For Hematoxylin and eosin (H&E) and immunostaining using paraffin-embedded tissue sections from 2-day-old newborn mice samples from various mutant and wild-type animals were fixed in 4% paraformaldehyde in PBS, dehydrated with ethanol and embedded in paraffin, which was then sectioned at 10 μm. Skin sections were processed for H&E staining or probed with specific Loricrin (clone Poly19051) antibodies (Biolegend San Diego, CA, USA), according to the manufactory instruction of Hematoxylin and Eosin staining KIT-HAE or staining HRP ready to use kit (MTM001, ScyTek Laboratories, Logan, UT, USA) respectively.

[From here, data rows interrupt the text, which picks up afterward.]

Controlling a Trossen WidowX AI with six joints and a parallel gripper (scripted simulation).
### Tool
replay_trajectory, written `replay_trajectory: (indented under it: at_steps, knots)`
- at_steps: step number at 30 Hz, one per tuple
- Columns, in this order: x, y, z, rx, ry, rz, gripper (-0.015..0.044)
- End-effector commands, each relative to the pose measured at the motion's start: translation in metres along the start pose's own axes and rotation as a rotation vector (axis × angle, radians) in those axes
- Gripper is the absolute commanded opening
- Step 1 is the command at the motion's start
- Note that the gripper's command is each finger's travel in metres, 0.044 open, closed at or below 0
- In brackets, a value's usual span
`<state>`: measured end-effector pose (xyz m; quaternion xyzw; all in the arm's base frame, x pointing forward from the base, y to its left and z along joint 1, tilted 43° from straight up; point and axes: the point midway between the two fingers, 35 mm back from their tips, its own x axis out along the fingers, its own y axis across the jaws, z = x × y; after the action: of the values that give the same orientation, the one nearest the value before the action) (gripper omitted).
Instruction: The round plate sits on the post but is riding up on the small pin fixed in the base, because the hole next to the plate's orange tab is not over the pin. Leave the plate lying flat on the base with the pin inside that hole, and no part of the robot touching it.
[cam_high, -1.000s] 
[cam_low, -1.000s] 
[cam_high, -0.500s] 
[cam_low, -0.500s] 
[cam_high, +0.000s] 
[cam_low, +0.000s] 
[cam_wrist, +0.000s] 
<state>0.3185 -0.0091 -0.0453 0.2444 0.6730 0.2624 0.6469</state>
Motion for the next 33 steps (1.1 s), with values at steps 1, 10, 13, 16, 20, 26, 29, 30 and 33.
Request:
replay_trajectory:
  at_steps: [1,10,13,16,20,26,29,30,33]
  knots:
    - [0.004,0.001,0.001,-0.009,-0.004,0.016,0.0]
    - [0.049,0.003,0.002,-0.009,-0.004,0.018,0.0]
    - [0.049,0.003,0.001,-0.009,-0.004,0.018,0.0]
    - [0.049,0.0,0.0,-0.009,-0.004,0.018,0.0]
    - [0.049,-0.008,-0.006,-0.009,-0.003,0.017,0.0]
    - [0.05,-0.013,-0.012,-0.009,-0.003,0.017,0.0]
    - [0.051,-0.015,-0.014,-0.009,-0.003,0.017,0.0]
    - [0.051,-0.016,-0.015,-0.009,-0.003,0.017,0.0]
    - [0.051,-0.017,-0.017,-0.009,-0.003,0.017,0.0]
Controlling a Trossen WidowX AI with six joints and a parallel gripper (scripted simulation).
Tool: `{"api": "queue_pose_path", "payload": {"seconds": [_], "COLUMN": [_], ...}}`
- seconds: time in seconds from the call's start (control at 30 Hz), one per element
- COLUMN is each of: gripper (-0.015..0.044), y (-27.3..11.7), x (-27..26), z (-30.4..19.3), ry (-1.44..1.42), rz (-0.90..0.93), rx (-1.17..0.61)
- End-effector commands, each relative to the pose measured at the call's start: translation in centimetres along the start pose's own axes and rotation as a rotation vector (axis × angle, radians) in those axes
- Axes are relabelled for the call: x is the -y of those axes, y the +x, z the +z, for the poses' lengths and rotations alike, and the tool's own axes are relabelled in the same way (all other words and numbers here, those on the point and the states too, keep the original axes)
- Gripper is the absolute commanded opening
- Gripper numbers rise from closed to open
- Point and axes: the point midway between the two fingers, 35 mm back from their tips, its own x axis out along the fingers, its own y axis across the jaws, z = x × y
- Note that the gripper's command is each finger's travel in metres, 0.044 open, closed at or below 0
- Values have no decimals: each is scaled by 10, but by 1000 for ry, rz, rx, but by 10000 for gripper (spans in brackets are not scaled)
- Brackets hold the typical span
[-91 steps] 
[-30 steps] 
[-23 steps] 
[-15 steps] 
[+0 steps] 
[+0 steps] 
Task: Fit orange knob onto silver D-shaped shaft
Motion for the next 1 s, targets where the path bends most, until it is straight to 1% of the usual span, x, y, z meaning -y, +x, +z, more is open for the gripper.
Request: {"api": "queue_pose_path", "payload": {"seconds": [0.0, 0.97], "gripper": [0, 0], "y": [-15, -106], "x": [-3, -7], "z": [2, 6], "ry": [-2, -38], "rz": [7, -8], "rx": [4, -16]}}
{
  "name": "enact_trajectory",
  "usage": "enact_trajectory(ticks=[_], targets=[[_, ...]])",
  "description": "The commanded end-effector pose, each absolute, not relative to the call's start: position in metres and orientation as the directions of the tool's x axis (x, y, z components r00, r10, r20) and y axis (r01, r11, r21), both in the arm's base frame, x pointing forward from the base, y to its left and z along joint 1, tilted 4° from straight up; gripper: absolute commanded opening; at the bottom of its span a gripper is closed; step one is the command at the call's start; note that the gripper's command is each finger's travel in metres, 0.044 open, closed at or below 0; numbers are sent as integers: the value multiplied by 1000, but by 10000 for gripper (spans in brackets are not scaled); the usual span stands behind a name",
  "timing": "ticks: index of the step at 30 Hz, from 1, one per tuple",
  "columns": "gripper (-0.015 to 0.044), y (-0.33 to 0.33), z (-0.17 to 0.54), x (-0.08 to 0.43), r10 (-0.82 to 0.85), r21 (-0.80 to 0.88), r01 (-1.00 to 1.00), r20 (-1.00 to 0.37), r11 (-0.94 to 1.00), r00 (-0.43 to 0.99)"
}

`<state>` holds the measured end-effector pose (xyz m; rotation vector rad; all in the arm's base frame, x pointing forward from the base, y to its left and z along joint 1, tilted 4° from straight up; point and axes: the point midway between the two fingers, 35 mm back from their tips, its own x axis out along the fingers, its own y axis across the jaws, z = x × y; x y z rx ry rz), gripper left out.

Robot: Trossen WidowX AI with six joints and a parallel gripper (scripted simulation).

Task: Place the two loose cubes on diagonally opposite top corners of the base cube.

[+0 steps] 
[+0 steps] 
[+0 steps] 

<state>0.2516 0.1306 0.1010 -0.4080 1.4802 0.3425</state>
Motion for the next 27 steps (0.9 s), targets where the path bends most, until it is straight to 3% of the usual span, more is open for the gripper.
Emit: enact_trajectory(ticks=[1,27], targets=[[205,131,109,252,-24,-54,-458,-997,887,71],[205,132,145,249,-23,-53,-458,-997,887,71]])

Chemical skin carcinogenesis studies

For DMBA/TPA experiments from various mutant and wild-type animals background, mutant mice and their age-matched littermate controls were treated with standard protocols for skin chemical carcinogenesis models as previously described17.

Statistical analysis

Statistical analysis between two groups was performed using a Student’s t test, between multiple groups using a one-way analysis of variance (ANOVA). For all analyses, p ≤ 0.05 was accepted for statistical significance.